# Horse to plate video



## whiskeynoo (Mar 17, 2010)

So someones shared this video on facebook and i watched, i don't think i'm entirely convinced by it, i mean surely not all horse transport going to slaughter is like this. I used to stay with my dad when i was little and we'd deliver cattle and sheep for slaughter and the conditions were nothing like that.
Anyone care to help shine a light for me.


----------



## whiskeynoo (Mar 17, 2010)

forgot to post the video oops.


----------



## Spastic_Dove (Oct 4, 2007)

And this is why I wish they would allow the slaughter of horse meat in America so we could regulate it and save our horses some time on trucks.


----------



## whiskeynoo (Mar 17, 2010)

Same with the u.k, horses here get shipped to france (correct me if i'm wrong) i think there was talk about opening a slaughter house in wales, i dunno how its went through though.


----------



## Spastic_Dove (Oct 4, 2007)

I'm really not familiar with the process in the UK but I do imagine it would be the same. 

I do know though that when we were slaughtering our horses in the US and the companies had to keep up with standards and could face some very heavy fines, horses suffered a lot less. Money talks. Success rate with the captive bolt is very high and from what I saw and understand, double decker trucks were certainly not the norm. 

The less time they spend in transit, the less stressed they will be (and the better the meat). 

May as well bring in some revenue and make some jobs available in your own country rather than shipping them somewhere else so someone can do your dirty work.


----------



## Eliz (Jun 16, 2010)

What I don't understand is.. 
Wouldn't the not-starved, hydrated, semi-healthy horse yeild a higher-quality meat, therefore creating more profit, so incentive to treat the horse better?

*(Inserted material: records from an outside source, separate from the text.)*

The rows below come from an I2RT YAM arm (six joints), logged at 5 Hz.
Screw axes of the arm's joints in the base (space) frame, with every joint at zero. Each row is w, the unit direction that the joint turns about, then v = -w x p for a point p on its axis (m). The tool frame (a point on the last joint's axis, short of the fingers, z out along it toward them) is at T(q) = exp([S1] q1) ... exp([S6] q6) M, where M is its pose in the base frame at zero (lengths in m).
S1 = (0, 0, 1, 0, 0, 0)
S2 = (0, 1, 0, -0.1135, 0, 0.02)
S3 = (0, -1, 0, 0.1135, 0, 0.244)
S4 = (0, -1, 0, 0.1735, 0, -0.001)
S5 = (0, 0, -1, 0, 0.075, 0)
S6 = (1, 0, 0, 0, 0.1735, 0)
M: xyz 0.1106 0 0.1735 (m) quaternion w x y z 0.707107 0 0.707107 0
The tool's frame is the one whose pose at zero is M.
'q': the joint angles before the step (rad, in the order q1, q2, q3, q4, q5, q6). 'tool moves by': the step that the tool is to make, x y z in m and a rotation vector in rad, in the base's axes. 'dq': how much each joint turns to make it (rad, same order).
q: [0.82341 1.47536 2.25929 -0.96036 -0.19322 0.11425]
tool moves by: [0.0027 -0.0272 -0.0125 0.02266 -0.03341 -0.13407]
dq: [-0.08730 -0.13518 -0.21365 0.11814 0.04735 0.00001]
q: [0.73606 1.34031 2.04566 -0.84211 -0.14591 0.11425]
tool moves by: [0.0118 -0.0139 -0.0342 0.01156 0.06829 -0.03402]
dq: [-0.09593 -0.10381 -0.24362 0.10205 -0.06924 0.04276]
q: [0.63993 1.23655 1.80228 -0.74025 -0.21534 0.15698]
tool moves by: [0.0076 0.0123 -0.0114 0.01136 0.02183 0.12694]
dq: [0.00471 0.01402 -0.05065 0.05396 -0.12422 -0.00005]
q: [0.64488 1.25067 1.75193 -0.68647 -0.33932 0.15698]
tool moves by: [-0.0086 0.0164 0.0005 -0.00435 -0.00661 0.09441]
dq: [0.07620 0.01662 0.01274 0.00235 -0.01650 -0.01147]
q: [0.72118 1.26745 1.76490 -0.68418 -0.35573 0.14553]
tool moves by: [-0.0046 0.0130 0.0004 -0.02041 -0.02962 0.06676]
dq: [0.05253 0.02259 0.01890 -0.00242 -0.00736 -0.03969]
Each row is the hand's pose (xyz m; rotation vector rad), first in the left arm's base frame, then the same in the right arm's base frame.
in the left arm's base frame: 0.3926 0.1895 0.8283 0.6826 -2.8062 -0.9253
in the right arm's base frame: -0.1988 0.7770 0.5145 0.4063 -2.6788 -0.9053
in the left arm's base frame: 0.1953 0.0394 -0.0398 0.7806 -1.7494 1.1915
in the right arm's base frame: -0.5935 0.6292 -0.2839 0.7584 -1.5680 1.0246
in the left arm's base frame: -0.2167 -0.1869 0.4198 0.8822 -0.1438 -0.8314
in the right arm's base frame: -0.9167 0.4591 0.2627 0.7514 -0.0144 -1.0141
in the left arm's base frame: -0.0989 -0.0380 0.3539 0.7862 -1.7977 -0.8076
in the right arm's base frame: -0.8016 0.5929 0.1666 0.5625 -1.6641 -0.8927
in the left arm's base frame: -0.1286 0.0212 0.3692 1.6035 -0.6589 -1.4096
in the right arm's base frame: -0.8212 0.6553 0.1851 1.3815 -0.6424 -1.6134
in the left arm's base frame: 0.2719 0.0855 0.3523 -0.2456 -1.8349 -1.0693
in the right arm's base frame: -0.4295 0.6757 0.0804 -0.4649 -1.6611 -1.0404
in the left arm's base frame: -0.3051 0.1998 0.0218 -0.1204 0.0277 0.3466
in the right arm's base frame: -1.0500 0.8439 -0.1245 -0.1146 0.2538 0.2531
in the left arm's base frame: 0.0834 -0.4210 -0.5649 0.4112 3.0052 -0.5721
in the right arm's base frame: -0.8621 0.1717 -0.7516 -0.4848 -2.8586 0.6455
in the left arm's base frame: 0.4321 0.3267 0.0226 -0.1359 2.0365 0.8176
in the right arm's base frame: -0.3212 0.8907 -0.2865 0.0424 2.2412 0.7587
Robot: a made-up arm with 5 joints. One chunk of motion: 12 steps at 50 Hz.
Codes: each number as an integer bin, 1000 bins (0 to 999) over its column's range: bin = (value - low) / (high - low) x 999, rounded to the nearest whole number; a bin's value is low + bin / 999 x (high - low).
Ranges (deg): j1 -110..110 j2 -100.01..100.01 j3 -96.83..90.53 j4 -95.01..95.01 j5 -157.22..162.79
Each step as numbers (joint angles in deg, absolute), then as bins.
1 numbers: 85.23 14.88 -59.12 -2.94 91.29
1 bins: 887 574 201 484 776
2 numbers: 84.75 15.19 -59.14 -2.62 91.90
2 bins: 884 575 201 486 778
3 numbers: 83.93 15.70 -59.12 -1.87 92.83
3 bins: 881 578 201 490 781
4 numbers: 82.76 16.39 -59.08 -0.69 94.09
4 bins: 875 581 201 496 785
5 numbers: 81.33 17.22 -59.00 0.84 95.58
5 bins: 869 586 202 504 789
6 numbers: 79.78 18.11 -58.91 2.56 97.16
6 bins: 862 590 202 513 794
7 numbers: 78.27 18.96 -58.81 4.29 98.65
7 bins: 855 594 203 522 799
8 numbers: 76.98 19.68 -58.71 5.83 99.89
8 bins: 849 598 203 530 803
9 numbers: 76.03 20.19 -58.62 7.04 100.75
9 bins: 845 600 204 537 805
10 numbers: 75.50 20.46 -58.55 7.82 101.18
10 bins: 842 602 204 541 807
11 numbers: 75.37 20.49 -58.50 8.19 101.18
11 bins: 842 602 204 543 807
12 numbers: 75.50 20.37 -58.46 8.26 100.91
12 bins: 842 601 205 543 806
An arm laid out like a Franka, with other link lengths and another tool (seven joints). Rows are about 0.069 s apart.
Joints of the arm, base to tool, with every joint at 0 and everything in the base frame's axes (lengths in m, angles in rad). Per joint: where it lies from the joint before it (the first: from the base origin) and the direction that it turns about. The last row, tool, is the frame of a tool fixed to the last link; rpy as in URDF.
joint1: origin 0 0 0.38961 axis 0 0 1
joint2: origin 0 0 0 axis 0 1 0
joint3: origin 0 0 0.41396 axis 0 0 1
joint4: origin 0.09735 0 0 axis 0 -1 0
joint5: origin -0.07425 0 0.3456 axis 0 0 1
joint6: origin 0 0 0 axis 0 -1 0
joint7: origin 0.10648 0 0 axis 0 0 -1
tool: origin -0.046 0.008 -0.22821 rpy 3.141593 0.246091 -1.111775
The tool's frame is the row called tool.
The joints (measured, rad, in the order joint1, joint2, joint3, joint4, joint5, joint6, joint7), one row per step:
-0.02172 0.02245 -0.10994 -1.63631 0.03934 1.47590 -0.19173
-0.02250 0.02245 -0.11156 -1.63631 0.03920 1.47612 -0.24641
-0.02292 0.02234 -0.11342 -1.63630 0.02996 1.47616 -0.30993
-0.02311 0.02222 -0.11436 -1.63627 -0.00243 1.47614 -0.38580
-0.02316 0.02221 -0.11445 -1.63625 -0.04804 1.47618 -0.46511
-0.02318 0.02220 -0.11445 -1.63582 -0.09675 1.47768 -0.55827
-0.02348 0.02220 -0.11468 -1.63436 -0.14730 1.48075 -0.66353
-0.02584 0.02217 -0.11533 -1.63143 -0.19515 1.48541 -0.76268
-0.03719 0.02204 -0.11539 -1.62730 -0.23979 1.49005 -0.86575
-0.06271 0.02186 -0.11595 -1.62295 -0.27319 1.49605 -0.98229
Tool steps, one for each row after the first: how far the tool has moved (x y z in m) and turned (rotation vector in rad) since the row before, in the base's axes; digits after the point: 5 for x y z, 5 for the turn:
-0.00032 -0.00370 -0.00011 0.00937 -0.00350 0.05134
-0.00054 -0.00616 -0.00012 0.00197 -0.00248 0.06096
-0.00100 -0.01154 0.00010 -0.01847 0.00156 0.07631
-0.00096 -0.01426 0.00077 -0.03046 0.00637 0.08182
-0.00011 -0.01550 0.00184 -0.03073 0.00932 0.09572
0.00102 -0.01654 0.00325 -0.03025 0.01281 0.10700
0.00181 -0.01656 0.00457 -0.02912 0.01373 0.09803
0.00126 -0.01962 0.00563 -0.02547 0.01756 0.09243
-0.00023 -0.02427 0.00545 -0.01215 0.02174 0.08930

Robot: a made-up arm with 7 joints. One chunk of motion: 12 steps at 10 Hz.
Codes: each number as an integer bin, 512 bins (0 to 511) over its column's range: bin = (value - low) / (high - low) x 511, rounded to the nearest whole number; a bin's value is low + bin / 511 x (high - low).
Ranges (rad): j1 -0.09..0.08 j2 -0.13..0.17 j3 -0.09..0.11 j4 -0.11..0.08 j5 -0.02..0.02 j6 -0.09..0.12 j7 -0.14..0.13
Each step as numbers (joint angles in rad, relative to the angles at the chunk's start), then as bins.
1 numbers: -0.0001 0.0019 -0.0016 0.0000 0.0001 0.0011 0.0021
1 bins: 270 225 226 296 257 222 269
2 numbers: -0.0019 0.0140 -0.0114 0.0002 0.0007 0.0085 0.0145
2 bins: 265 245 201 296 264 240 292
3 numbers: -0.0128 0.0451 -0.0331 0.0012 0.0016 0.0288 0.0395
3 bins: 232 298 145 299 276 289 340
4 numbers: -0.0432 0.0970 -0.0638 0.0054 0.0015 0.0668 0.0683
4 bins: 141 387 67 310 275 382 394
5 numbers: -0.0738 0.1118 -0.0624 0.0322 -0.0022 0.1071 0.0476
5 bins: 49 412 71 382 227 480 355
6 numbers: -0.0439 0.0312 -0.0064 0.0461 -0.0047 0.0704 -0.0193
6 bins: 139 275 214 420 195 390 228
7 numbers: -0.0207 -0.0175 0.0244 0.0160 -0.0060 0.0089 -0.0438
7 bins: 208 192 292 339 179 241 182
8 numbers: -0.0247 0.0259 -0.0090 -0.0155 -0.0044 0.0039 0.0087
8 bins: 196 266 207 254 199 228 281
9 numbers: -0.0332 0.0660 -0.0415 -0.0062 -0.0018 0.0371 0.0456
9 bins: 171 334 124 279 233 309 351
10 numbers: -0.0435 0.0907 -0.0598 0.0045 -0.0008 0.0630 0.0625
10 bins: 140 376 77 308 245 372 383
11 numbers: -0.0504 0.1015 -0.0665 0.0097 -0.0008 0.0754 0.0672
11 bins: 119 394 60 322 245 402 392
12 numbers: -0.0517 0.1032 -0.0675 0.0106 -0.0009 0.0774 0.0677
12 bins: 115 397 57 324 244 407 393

And also, keeping them in better condition would decrease the number of dead animals, in turn increase the amount of meat per shipment of horses.
:/
Growing up, we would feed out a steer or a hog to eat and that thing was always fed and watered.
I guess the world is an illogical place.. Which would explain why people want slaughter eradicated in the US only for the US horses to be shipped further and under more strenuous conditions.


----------



## whiskeynoo (Mar 17, 2010)

I know that's what confuses me, as spastic_dove said the less time in transit = less stress which in turn makes for better quality meat.


----------



## Poseidon (Oct 1, 2010)

Eliz said:


> What I don't understand is..
> Wouldn't the not-starved, hydrated, semi-healthy horse yeild a higher-quality meat, therefore creating more profit, so incentive to treat the horse better? And also, keeping them in better condition would decrease the number of dead animals, in turn increase the amount of meat per shipment of horses.
> :/
> Growing up, we would feed out a steer or a hog to eat and that thing was always fed and watered.
> I guess the world is an illogical place.. Which would explain why people want slaughter eradicated in the US only for the US horses to be shipped further and under more strenuous conditions.


I agree with this. Healthy, well kept horses would have much more muscle to be used. A thick QH would have as much muscle as about 4 of those half-dead horses. And it would actually live rather than just falling over dead. I would assume that would generate much more profit..


----------



## Spastic_Dove (Oct 4, 2007)

But since horses here generally not raised for the sole purpose of human consumption, the horses that end up at the KB are the cast offs that people dont care to or cant afford to feed/lame old horses/etc. By the time they get to be processed, they've already been ran through the ringer. 


Not to say that perfectly healthy quality horses don't end up at slaughter of course.


----------



## Velvetgrace (Aug 17, 2008)

I am a livestock owner; owning pigs, cattle, sheep, goats, and horses in the past. Horses are considered Livestock. Though I would rather not see my mare on the plate at home, I don't mind seeing or knowing of horse meat being served our setting store shelves. People have a choice to buy it or not to buy it. 

However, there are humane ways to treat and slaughter livestock. Because some person look out their anger on an animal or a company did not follow regulations, it leads to animals being beaten and bruised prior to slaughter. The FDA needs to step in and inforce the rules.

Since the ban on Horse slaughter, more horses are suffering animal curelty because their owner cannot afford to feed them. Plus the down turn in the economy has contributed to the problem as well. Just think if there was a ban on cattle, hogs, or chicken slaughter... Sure would cause a problem for farmers because the pigs keep rooting up the wheat fields, the chickens would roost in the backs of the trucks, and the cows would cruise up and down the highways with the vehicle traffic.


----------